## ASSIGNMENT
From the line with "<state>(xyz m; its" through the last line of the records below, both ends included, transcribe only those lines, exactly, and omit the pictures.

## RECORDS SUPPLIED
#####
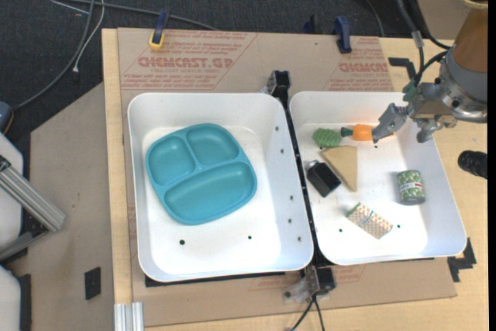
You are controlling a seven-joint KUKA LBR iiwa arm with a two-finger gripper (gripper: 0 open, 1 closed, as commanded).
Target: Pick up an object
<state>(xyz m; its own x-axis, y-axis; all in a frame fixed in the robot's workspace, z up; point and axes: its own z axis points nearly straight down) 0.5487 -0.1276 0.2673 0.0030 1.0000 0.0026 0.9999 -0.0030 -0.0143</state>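
Note:
The right bin (442, 240) holds several small objects. A toy carrot (341, 136) with a green top lies near its back wall. Beside a black block (323, 177) rests a tan wedge (345, 165). Toward the right stands a green can (411, 187), and a patterned packet (370, 220) lies near the front. My gripper (401, 134) hangs over the back right of this bin, just right of the carrot's orange end. Its fingers (385, 124) are spread open with nothing between them.
A teal divided plate (201, 172) lies in the left bin (147, 244). Both bins sit on a cardboard sheet (201, 58) held by blue clamps (160, 25). Cables run across the dark floor behind.

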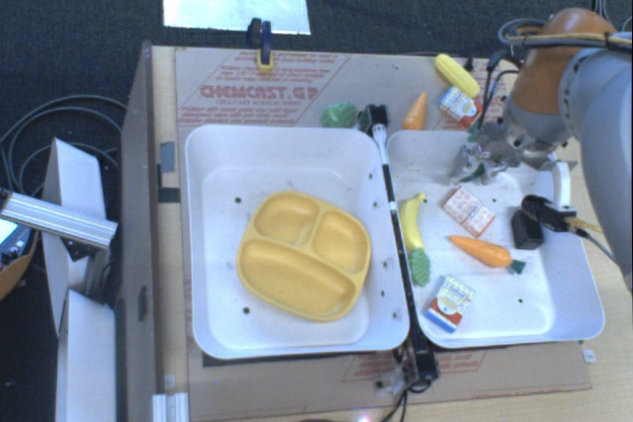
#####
## RESPONSE AREA
<state>(xyz m; its own x-axis, y-axis; all in a frame fixed in the robot's workspace, z up; point and axes: its own z axis points nearly straight down) 0.5487 -0.1276 0.2673 0.0030 1.0000 0.0026 0.9999 -0.0030 -0.0143</state>
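Note:
The right bin (442, 240) holds several small objects. A toy carrot (341, 136) with a green top lies near its back wall. Beside a black block (323, 177) rests a tan wedge (345, 165). Toward the right stands a green can (411, 187), and a patterned packet (370, 220) lies near the front. My gripper (401, 134) hangs over the back right of this bin, just right of the carrot's orange end. Its fingers (385, 124) are spread open with nothing between them.
A teal divided plate (201, 172) lies in the left bin (147, 244). Both bins sit on a cardboard sheet (201, 58) held by blue clamps (160, 25). Cables run across the dark floor behind.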

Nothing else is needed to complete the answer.